** Opening Materials provided block **
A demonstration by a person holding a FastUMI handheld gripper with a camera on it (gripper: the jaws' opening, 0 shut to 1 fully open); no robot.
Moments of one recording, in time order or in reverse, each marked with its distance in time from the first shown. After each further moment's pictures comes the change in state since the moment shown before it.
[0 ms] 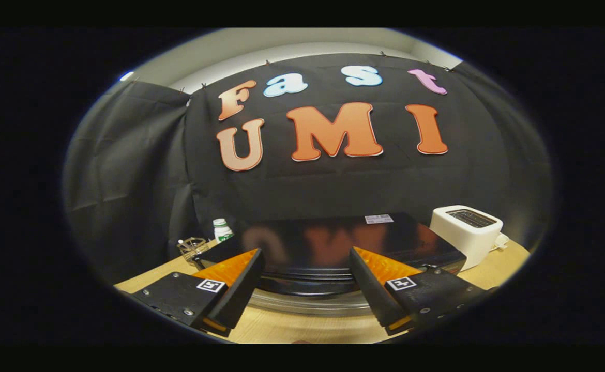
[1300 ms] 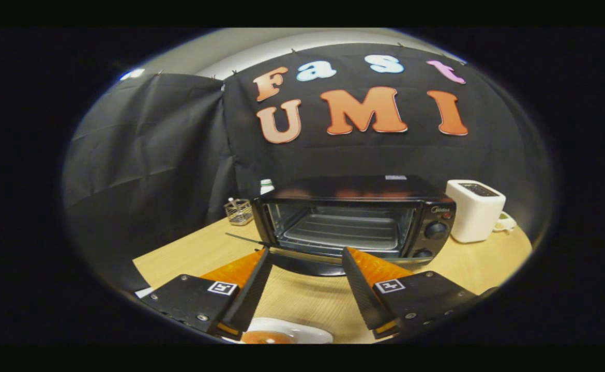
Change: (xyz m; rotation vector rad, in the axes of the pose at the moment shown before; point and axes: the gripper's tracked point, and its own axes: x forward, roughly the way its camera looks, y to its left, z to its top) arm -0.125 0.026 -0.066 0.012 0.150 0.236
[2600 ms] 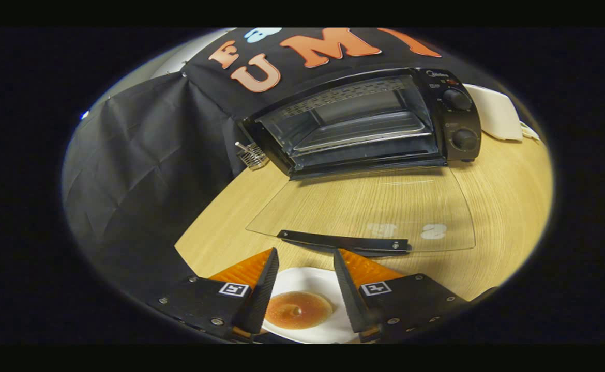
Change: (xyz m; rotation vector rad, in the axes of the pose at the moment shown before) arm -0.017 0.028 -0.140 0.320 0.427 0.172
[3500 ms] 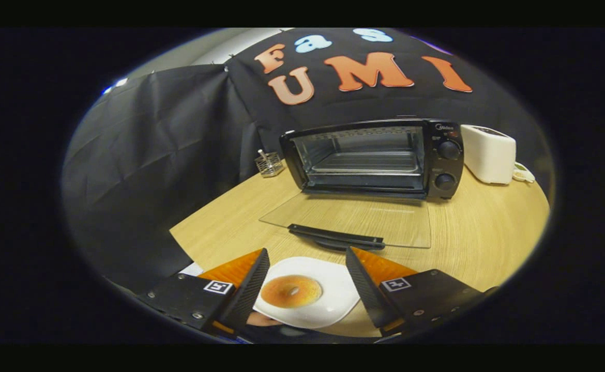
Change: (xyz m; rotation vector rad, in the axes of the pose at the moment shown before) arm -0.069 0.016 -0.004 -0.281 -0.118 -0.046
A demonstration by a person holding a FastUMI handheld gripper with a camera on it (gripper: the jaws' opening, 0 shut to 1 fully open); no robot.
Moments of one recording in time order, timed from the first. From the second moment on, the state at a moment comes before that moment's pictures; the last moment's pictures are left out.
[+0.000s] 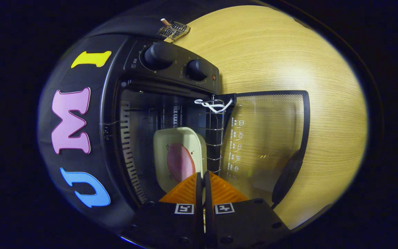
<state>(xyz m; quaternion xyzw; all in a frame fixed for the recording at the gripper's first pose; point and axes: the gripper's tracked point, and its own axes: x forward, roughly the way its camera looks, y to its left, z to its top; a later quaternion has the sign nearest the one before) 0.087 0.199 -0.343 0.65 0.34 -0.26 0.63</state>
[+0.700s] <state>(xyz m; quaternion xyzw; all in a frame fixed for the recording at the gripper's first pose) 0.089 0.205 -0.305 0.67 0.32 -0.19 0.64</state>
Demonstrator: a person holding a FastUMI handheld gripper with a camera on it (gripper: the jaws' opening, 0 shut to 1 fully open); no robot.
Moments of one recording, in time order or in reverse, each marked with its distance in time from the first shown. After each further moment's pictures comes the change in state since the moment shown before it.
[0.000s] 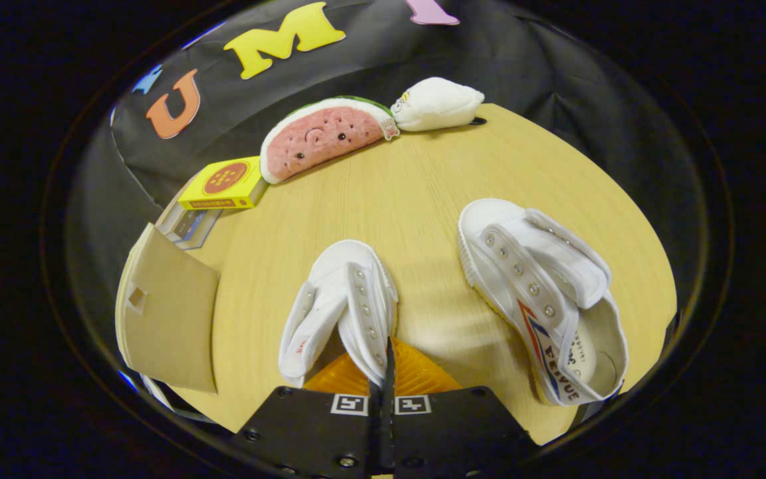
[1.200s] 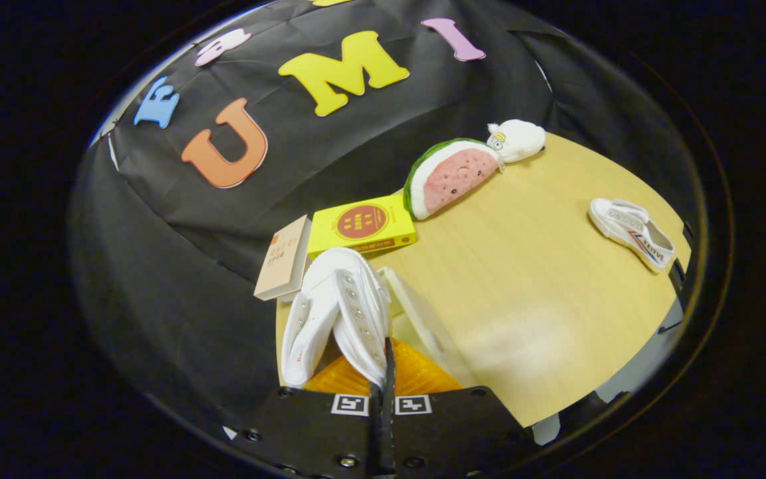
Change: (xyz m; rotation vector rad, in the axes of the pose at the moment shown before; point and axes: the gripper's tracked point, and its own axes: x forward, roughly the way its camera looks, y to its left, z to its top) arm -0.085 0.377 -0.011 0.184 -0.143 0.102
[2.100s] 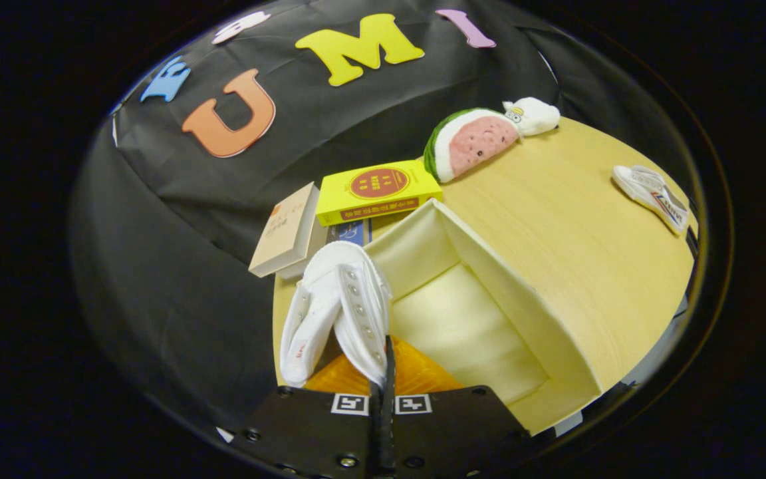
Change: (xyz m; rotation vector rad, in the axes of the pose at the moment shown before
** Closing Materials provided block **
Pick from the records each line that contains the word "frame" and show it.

<state>(xyz m; quaternion xyzw; all in a frame fixed for the recording at the gripper's first pose; point and axes: the gripper's tracked point, and its own axes: x forward, roughly the way its camera looks, y to its left, z to its top; a later quaternion has the sign nearest the one before) 0.087 0.199 -0.343 0.65 0.34 -0.26 0.63</state>
[+0.700s] <state>(xyz m; quaternion xyzw; all in a frame fixed for the recording at the gripper's first pose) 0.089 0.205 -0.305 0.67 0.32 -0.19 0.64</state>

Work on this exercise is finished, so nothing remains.